TASK BRIEF :: All lines from the one containing "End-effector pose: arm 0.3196" to the end of the entries below should be output exactly as they appear. No other lines should be output.

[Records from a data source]
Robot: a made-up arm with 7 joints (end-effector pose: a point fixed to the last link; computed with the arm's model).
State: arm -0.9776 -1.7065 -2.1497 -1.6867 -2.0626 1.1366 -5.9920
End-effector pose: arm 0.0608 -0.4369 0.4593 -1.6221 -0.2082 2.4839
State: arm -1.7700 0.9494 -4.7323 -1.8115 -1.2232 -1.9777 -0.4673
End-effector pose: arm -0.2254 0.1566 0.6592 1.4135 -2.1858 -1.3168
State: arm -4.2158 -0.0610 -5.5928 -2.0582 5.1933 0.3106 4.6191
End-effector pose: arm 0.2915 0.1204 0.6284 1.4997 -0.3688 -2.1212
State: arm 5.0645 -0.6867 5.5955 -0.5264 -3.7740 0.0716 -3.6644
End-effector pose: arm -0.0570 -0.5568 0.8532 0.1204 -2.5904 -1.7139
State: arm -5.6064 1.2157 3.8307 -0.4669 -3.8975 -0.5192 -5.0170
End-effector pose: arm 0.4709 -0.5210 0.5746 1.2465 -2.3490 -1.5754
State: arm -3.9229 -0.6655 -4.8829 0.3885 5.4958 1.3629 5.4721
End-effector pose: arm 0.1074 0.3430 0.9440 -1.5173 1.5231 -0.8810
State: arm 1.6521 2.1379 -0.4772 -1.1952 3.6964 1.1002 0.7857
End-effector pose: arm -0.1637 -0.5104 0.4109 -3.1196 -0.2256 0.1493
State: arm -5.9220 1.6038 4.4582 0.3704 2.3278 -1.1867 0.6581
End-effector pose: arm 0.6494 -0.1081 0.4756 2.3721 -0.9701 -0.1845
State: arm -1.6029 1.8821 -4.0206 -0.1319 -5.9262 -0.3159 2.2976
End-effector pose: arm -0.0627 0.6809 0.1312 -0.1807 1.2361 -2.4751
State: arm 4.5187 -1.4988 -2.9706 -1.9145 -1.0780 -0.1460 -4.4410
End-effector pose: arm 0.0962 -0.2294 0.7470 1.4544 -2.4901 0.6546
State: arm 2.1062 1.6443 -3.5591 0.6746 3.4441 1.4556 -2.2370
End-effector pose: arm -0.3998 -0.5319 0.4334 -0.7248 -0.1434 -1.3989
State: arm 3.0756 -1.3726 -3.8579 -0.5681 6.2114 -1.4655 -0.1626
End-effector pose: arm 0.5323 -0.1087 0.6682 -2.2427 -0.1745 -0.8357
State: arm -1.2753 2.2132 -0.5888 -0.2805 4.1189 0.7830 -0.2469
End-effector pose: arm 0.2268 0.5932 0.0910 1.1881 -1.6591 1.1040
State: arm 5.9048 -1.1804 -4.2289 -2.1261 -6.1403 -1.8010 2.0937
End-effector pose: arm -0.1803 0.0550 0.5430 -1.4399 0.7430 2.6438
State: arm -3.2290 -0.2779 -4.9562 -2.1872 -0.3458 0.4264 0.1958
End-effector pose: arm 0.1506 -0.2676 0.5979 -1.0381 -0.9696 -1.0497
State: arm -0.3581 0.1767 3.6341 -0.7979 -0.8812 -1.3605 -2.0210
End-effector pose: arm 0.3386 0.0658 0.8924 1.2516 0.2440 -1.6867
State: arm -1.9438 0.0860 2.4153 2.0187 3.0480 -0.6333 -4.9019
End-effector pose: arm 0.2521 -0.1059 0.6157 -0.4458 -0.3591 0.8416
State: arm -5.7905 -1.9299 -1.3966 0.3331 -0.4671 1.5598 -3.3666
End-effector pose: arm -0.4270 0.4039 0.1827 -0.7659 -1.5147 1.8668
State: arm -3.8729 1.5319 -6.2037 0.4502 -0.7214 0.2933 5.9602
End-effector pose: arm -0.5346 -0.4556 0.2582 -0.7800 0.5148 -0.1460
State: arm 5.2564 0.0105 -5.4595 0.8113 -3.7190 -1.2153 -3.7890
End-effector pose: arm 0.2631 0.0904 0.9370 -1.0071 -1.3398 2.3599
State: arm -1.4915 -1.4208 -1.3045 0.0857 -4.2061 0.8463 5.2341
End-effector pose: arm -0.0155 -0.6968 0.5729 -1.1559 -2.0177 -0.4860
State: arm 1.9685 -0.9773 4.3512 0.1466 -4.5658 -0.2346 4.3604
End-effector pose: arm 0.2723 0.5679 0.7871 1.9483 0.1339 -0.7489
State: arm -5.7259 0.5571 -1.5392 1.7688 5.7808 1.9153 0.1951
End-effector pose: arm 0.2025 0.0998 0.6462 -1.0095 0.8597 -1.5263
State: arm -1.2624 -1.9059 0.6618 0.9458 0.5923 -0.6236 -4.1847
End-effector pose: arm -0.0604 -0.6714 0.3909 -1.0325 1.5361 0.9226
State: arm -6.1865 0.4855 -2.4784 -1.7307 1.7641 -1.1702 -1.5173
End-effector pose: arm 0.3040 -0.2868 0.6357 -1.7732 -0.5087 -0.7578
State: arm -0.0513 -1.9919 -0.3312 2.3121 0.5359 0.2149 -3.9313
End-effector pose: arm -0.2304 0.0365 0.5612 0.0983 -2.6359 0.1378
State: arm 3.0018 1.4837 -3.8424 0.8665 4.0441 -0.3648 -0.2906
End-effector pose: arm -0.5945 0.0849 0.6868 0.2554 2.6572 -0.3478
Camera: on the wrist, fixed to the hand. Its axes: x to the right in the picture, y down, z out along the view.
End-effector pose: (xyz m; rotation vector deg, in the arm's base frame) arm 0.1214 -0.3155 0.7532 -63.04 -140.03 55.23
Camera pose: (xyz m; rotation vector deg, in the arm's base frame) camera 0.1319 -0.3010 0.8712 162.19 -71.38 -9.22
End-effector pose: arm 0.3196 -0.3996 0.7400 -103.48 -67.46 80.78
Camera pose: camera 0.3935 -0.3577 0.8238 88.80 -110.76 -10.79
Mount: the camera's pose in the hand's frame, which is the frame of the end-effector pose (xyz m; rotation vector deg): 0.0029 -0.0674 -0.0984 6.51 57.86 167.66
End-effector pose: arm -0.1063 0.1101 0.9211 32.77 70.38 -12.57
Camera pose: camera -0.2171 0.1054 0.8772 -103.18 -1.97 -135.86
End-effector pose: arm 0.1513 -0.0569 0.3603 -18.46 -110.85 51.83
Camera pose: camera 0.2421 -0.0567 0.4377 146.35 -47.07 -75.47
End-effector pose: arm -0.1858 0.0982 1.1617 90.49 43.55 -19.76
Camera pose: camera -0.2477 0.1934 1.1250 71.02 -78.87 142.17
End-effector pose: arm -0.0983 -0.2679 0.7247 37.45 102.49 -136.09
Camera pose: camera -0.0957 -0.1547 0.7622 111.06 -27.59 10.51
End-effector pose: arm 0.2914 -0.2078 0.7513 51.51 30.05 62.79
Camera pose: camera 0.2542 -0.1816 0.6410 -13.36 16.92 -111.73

FINAL ANSWER ::
End-effector pose: arm 0.3196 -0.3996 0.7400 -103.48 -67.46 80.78
Camera pose: camera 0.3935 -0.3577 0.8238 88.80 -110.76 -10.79
Mount: the camera's pose in the hand's frame, which is the frame of the end-effector pose (xyz m; rotation vector deg): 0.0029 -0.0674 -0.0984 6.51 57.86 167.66
End-effector pose: arm -0.1063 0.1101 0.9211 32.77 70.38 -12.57
Camera pose: camera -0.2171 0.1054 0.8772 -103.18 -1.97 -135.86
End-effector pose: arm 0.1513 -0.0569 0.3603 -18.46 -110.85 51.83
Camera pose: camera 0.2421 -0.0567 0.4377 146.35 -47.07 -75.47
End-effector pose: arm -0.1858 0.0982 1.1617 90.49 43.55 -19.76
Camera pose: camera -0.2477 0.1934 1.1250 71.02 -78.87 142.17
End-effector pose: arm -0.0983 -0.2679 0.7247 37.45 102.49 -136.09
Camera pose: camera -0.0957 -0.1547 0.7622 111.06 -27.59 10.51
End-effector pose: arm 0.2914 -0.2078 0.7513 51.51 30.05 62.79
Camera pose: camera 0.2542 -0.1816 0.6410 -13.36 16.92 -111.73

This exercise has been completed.